InstaHide, the system Arora has co-developed, encrypts images for AI model training/testing, while enabling high accuracy and efficiency. Specifically, the system mixes private images with public ones and changes pixel color randomly. A similar model applies the idea to text-based data, by encrypting text ingredients and gradients.
“The systems have close to 100 percent accuracy and can help with data privacy for everything from medicine to self-driving cars,” Arora says.
Triangulating Intelligence at Stanford
Many Stanford speakers noted that triangulating intelligence is a priority across university departments. Stanford professor of human biology and director of the Symbolic Systems Program Michael Frank and Bill Newsome, professor of neurobiology and director of the Wu Tsai Neurosciences Institute, described how their organizations, along with HAI, have launched programs at this intersection.
Stanford undergraduates now have an option to take a new human-centered AI concentration in the undergraduate Symbolic Systems Program, with classes spanning digital ethics, policy and politics of algorithms, and AI design.

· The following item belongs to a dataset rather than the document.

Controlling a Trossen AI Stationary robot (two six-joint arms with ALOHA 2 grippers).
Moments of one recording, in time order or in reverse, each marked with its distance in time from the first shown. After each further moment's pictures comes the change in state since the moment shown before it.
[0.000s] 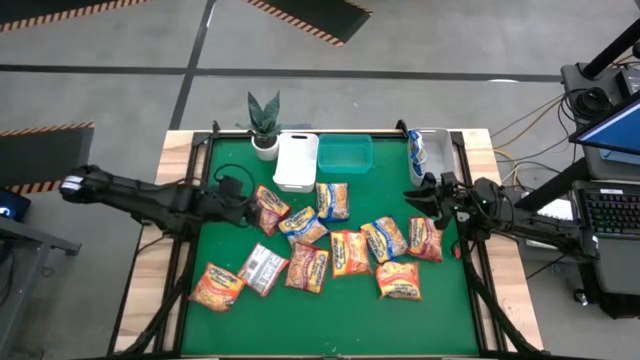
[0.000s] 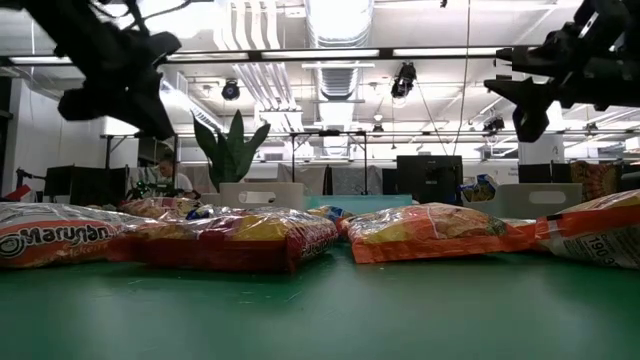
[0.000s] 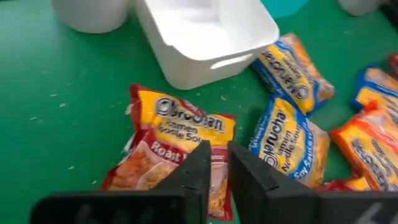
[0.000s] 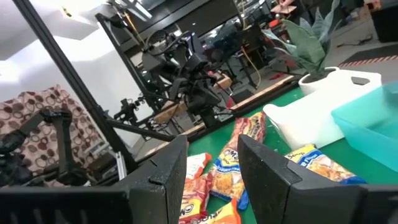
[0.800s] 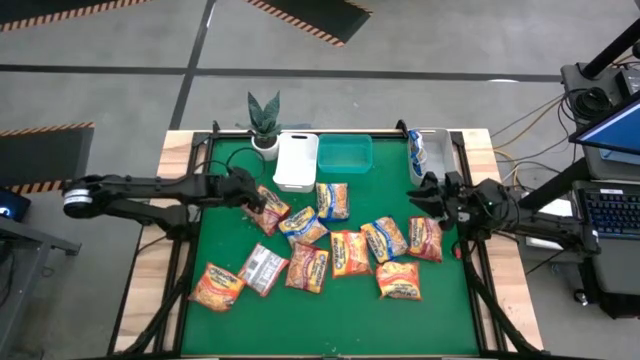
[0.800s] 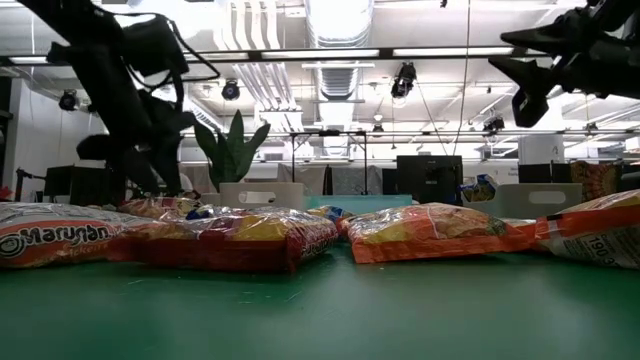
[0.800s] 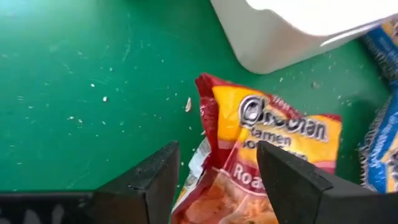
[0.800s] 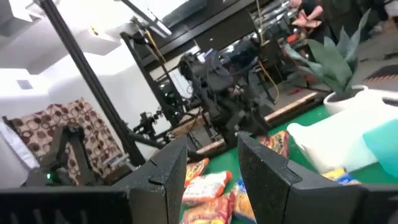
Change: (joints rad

“Symbolic Systems is a unique undergraduate program offering an interdisciplinary education in computation, philosophy, and cognitive science,” Frank says. The program, which started in 1986 and boasts well-known alumni including the founders of LinkedIn and Instagram, features an introductory course called Minds and Machines.
Stanford’s Wu Tsai Neurosciences Institute launched nearly a decade ago to promote a campus-wide community related to neuroscience. “The brain is too big a problem to be solved by any one discipline or set of experimental techniques,” Newsome says. To this end, Wu Tsai invests in faculty, interdisciplinary fellowships, and research, among other activities.
Other Stanford-housed initiatives like HAI’s Hoffman-Yee grant program will continue to bring these programs and other interdisciplinary researchers together to create a broad ecosystem driving valuable insights and application at the intersection of AI, neuroscience, and psychology.